_WHAT YOU WILL DO_
All lines in the records below that hold "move" are to be shown.

_DATA RECORDS_
═══
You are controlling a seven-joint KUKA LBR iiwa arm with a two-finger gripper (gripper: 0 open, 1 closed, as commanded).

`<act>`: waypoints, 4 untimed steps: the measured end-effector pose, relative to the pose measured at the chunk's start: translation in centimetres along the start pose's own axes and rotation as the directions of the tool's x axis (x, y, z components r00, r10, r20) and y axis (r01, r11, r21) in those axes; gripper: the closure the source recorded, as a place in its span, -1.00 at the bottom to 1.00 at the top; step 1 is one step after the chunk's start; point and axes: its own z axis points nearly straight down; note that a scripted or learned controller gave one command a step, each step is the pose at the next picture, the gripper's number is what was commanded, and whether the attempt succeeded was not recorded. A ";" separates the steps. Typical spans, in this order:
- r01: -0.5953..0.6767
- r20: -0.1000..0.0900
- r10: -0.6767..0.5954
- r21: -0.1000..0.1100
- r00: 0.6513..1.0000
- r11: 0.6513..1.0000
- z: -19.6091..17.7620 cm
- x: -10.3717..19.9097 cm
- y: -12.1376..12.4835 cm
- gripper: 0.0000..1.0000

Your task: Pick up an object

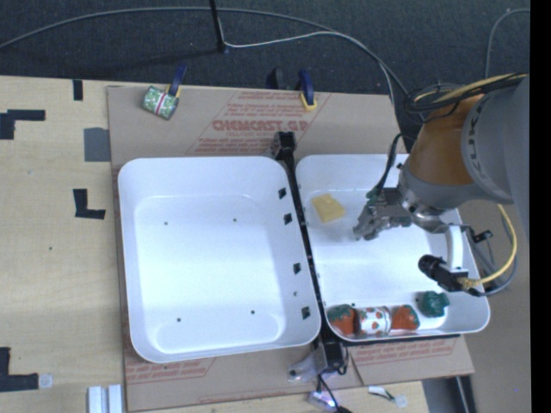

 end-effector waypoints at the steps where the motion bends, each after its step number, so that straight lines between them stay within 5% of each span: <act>1: 0.000 0.000 0.000 0.001 1.000 1.000 0.0 0.0 0.0 -1.00; 2: -0.001 0.003 0.001 -0.015 1.000 1.000 -16.3 -1.6 0.4 -1.00; 3: 0.000 -0.001 0.000 0.011 1.000 1.000 -0.4 -1.1 4.1 -1.00; 4: 0.000 0.000 0.000 0.002 1.000 1.000 4.4 -0.1 1.0 -1.00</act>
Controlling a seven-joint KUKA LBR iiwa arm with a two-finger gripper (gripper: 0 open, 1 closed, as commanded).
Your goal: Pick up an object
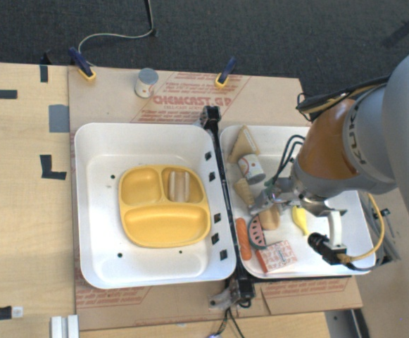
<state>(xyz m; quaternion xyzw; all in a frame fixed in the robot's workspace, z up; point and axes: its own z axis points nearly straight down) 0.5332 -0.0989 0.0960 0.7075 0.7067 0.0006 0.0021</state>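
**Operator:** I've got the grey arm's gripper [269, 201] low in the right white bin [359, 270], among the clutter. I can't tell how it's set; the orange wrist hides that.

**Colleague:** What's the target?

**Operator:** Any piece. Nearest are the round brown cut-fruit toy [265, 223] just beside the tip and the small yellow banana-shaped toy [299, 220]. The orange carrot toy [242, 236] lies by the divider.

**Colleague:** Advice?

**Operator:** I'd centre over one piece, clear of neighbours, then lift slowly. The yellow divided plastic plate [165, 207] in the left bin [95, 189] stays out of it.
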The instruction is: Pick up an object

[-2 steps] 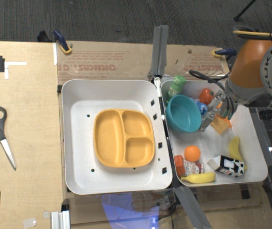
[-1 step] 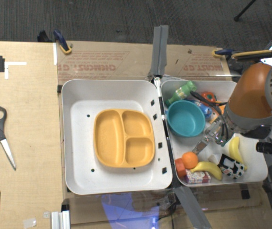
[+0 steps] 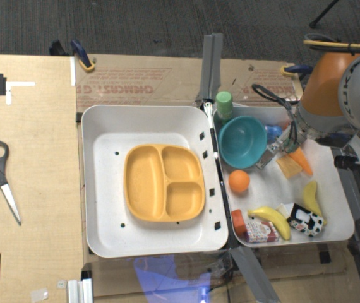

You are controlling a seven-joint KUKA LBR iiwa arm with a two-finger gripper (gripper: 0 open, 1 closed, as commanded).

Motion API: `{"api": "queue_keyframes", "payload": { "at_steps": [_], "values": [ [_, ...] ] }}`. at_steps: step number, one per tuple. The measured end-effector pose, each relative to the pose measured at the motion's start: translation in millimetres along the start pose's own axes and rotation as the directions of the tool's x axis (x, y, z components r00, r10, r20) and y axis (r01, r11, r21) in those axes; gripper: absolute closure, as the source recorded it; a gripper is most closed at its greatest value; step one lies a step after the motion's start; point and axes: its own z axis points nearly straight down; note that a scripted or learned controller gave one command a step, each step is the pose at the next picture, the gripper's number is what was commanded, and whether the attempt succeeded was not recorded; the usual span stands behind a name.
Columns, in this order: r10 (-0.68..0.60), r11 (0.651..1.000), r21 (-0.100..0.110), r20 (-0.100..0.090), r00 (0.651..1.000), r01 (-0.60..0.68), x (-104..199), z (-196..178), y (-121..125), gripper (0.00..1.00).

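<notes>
Grey claw (grip unreadable from above) sits low beside the teal bowl.

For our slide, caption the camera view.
End effector lowered into cluttered right bin beside teal bowl; left bin holds yellow divided plate.

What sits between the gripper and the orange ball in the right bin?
Nothing visible blocks it. The gripper is low in the right bin, beside the teal bowl. The orange ball lies lower left of it on bare bin floor, close under the bowl's rim, which could crowd a descent.
</notes>
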Motion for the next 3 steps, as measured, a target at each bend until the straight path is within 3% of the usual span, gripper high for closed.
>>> {"api": "queue_keyframes", "payload": {
  "at_steps": [1,2,3],
  "values": [
    [-0.003,1.000,-0.005,0.001,1.000,0.003,0.8,-10.2,2.9,1.00],
    [0.157,0.988,-0.007,-0.010,0.988,-0.157,69.2,-0.2,-15.5,1.00],
    [0.269,0.963,-0.009,-0.008,0.963,-0.269,63.1,-180.7,55.3,1.00]
  ]
}}
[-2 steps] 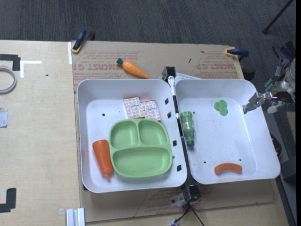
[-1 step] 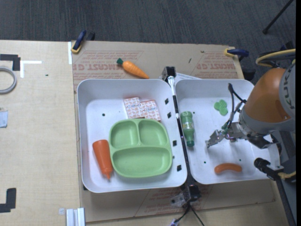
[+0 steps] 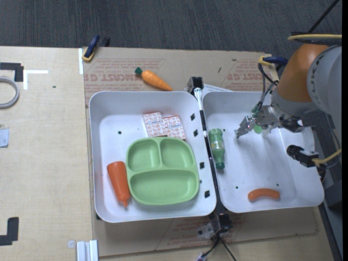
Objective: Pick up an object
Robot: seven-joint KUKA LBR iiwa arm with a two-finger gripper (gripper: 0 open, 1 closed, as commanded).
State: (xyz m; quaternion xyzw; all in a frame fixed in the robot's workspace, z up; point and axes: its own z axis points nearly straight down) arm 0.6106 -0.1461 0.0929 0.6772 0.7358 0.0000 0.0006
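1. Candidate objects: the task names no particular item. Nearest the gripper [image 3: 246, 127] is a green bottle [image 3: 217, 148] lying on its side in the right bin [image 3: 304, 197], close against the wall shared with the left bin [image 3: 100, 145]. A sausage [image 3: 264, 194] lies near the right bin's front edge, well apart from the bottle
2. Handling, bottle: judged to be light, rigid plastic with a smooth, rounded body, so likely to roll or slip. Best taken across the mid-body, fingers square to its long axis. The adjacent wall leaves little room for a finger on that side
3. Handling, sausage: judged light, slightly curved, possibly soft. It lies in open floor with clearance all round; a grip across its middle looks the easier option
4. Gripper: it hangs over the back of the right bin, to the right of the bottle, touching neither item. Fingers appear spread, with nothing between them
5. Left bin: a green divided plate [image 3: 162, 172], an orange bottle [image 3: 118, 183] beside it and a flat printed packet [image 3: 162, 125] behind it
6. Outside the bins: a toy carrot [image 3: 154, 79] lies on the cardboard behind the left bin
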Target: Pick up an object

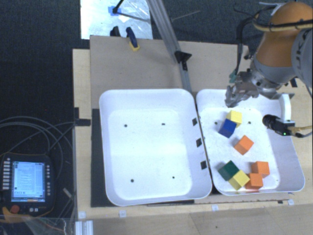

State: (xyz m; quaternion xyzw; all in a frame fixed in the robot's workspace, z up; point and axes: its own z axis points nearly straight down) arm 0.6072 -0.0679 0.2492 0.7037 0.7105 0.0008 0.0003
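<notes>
Yellow cube [235, 116] is my guess for the pick target since it's the closest thing to the gripper [232, 101], sitting in the upper part of the right bin [288, 173] just below and a bit to the right of the claw tip. Honestly can't tell how the claw is set, it's a dark blurry lump from this angle and I can't see anything pinched in it. Trouble is that the yellow cube is touching or nearly touching the blue cube [227, 128] at its lower left corner, so if the claw drops without lining up, one side could land on the blue one or wedge between them and just shove both around. Both look rotated off the bin's edges too, so a grab on the corners instead of flat faces would probably squirt the cube out sideways. An orange cube [244, 144] sits on its own a little further down, which looks like the easier pick if you ask me. Further down near the front there's a tight clump: green cube [228, 170], another yellow cube [239, 179], and two more orange cubes [257, 175], packed close enough that any attempt there likely bumps neighbours. Left bin [146, 99] is beside it, not really a factor.
</notes>
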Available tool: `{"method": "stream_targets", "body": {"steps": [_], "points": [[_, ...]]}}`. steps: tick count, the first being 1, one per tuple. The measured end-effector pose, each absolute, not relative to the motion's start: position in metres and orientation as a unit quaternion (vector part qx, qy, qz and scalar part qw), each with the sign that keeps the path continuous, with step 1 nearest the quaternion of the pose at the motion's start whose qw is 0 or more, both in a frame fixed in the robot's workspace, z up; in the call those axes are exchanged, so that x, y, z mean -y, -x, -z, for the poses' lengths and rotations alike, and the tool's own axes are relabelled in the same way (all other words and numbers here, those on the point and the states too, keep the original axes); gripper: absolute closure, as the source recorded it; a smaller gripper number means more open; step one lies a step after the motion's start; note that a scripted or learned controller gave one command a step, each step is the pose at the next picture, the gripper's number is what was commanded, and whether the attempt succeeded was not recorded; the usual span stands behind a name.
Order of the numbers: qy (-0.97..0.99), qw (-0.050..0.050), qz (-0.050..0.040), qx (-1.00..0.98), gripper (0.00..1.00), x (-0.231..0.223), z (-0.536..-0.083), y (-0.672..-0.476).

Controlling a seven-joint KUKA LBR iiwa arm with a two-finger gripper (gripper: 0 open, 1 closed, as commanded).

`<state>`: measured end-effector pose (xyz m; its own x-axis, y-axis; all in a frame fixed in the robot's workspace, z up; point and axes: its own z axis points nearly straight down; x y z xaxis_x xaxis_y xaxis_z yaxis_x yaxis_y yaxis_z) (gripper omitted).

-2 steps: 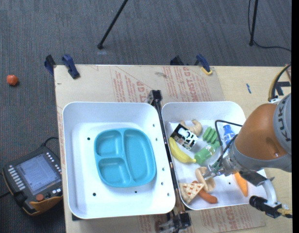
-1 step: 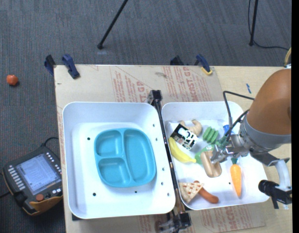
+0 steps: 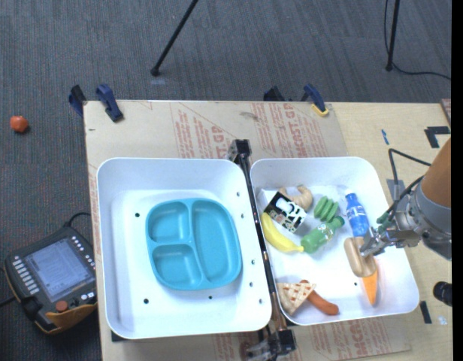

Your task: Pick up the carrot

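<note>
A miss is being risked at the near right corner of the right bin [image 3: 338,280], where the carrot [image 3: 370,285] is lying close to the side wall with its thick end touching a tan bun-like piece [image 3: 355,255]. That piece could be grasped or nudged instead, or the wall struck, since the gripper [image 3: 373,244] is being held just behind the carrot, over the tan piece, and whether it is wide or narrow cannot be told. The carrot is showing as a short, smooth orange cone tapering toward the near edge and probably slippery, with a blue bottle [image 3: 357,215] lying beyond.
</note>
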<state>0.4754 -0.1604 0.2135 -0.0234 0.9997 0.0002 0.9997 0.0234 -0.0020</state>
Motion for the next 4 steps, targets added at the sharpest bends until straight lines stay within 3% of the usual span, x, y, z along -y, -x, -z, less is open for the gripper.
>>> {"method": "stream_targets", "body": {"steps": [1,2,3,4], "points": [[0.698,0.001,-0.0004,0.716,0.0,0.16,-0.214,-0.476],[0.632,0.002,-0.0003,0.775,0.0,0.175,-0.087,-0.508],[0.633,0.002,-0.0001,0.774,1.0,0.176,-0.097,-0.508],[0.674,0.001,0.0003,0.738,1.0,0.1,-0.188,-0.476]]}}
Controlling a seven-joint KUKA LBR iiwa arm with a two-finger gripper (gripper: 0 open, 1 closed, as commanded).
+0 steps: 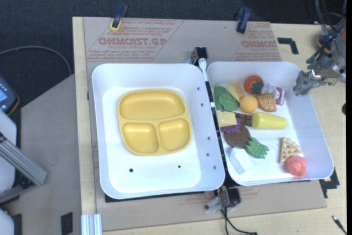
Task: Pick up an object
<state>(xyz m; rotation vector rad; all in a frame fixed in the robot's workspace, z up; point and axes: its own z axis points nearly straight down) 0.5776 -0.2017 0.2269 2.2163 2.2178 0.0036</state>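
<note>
Gripper [303, 85] is hovering at the right edge of the frame, over the upper right rim of the right bin [313, 118]; nothing is sitting between its tips, and whether it is released or clenched I cannot tell.

Cardboard [165, 41] is lying under both bins, printed in red with "CHEMCAST GP" at upper left and part of the same mark at upper right. Two clamps [116, 19] are gripping its top edge.

The left bin [104, 118] is holding a yellow tray [154, 121] with three compartments, centred in it.

Toy food is crowding the left and middle of the right bin: a green leaf [224, 99], a yellow corn [269, 120], a brown piece [237, 137], a pizza slice [288, 148], a tomato [253, 84], a red ball [296, 165] at lower right, a waffle [267, 102] and an orange [248, 104], the last two touching.
</note>
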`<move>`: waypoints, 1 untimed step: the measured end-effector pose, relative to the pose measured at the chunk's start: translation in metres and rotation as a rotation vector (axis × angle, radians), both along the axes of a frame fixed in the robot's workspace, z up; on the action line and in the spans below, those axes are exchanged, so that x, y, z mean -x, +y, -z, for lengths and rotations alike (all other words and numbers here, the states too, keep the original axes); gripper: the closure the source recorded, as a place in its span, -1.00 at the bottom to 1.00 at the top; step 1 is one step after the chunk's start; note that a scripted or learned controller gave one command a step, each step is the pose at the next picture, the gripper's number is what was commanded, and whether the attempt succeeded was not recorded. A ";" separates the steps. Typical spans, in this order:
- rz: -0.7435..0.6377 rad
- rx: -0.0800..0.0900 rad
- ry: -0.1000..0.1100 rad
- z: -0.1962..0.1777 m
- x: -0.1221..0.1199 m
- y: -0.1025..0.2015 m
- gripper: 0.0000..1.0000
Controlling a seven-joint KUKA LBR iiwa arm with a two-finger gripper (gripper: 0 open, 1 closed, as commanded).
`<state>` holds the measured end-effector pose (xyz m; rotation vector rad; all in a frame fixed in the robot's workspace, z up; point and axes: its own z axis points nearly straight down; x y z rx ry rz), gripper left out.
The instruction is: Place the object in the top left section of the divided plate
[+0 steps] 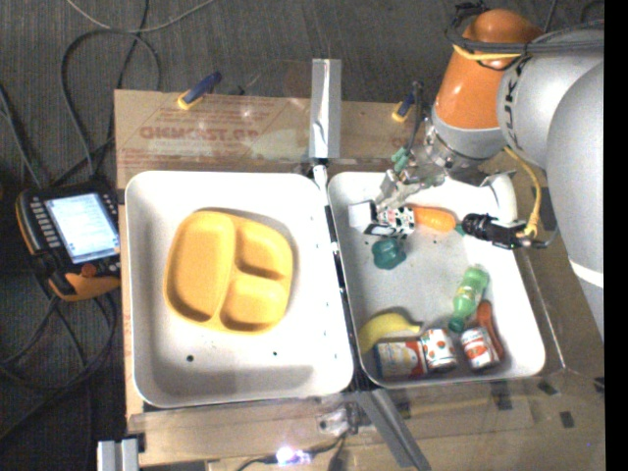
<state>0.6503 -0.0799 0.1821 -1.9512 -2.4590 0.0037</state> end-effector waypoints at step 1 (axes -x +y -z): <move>0.069 0.003 -0.035 0.052 -0.020 -0.024 1.00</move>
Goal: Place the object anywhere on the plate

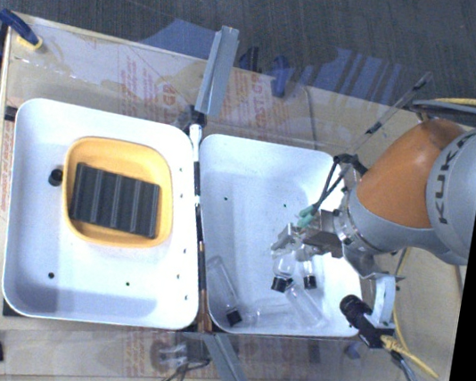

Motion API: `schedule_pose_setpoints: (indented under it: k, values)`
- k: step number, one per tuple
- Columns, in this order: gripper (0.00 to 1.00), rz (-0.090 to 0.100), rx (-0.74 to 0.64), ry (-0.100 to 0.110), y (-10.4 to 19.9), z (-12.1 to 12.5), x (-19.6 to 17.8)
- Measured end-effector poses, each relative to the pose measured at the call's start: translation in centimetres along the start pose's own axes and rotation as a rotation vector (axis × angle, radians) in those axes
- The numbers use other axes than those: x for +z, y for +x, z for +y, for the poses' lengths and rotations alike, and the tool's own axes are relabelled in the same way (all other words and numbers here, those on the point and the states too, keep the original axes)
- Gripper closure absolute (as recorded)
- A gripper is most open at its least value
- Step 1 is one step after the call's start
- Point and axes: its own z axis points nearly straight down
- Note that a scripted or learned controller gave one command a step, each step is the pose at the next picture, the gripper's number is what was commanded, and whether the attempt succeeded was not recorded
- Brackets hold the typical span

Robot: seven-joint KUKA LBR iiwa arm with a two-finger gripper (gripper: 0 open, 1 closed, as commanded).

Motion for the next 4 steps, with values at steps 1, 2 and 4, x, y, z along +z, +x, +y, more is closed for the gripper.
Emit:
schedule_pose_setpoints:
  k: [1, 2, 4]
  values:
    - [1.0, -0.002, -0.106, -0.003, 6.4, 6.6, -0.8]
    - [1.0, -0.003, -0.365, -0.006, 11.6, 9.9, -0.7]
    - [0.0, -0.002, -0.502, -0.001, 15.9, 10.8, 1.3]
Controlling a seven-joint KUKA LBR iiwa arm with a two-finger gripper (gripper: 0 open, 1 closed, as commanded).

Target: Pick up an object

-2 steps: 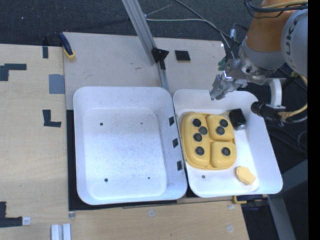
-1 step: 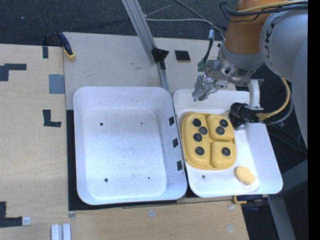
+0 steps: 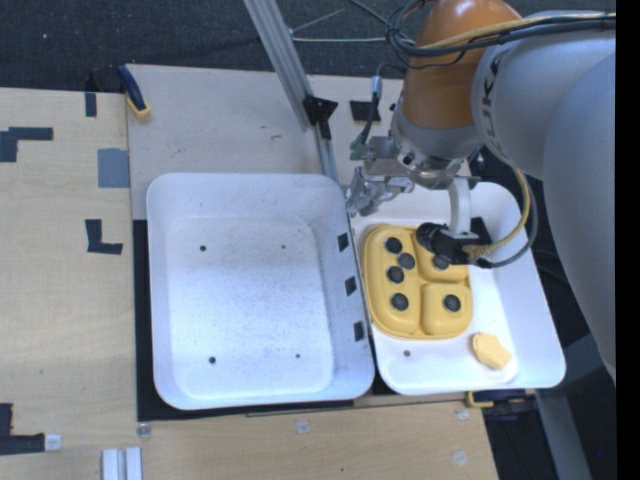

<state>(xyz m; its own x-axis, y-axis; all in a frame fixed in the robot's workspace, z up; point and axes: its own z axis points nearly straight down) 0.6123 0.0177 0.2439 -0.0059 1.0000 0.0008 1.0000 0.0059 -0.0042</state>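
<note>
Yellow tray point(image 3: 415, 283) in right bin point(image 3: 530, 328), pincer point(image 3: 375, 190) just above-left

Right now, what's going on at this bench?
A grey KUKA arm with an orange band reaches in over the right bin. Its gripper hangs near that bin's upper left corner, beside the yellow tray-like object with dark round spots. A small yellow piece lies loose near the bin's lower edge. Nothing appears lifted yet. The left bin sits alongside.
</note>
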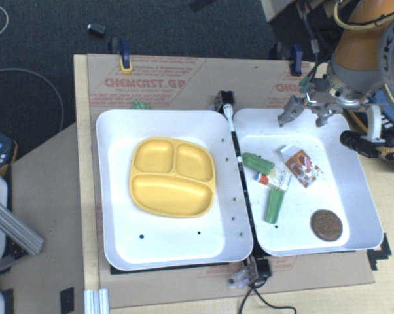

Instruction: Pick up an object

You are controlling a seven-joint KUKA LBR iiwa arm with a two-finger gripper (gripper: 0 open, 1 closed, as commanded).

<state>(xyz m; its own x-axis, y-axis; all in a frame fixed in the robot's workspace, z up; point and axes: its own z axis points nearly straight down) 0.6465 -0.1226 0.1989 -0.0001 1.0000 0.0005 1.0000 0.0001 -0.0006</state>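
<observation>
My gripper [307,113] hangs over the far edge of the right bin [354,175], its two grey fingers spread apart with nothing between them. Below it in that bin lie a red and white packet [302,166], a green piece [257,163], a white tube with a red band [280,180], a green cylinder [273,205] and a round brown disc [326,224]. The gripper is above and behind the packet, apart from all of them.
A yellow divided plate [173,177] rests in the left bin [118,214]. Both bins sit on a cardboard sheet [151,80] held by blue clamps [124,54]. Cables and the arm's body [367,31] crowd the far right.
</observation>
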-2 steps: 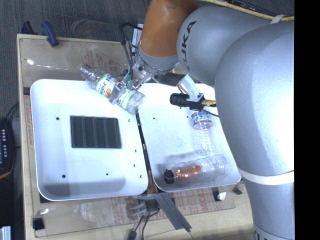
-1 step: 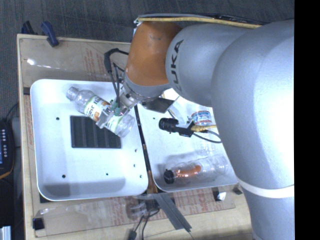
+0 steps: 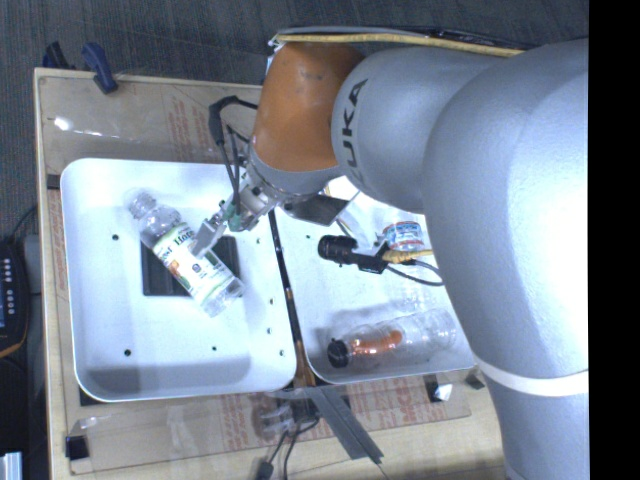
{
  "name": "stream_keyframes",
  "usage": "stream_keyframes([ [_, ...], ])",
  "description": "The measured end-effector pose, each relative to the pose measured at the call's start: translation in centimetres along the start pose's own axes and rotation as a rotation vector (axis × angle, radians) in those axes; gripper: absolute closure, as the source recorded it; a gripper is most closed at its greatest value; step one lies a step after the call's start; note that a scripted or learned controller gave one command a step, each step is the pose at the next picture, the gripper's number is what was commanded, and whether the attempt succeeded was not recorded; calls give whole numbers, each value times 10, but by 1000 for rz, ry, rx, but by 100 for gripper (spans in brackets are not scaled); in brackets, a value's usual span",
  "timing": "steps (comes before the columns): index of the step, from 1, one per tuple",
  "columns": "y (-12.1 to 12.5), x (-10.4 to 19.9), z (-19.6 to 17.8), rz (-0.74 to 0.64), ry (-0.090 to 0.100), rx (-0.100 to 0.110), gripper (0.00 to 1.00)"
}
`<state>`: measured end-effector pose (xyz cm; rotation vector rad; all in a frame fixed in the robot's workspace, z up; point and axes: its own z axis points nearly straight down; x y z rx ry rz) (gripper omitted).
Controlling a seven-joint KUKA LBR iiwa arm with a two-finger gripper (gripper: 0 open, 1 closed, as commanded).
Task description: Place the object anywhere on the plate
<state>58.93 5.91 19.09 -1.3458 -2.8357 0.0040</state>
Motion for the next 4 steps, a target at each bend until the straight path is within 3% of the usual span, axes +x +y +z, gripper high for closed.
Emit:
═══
_RESPONSE FOR THIS EXERCISE_
`<move>`: waypoints, 1 untimed step: the measured end-effector pose, relative to the pose measured at the chunk's start: translation in metres and rotation as a rotation vector (axis × angle, radians), both along the axes of a frame fixed in the robot's workspace, z up; on the action line and in the spans below, those axes are exchanged, so that x, y, z mean -x, +y, -z, for lengths and rotations alike (all other words and numbers here, the states too, keep the original axes); gripper: the closure the source recorded, as a place in its span, -1.00 at the bottom to 1.00 at the top; step 1 is one step after the chunk's start; note that a scripted or learned controller gave one command a step, each step is the pose at the next picture, the gripper's number is what was commanded, and whether the attempt succeeded was not recorded. A ";" separates the steps. Typical spans, in this order:
<state>0.6503 -0.0799 0.1821 -1.9512 -2.4590 0.0037</state> end-effector waypoints at step 1 (axes -x +y -z): <move>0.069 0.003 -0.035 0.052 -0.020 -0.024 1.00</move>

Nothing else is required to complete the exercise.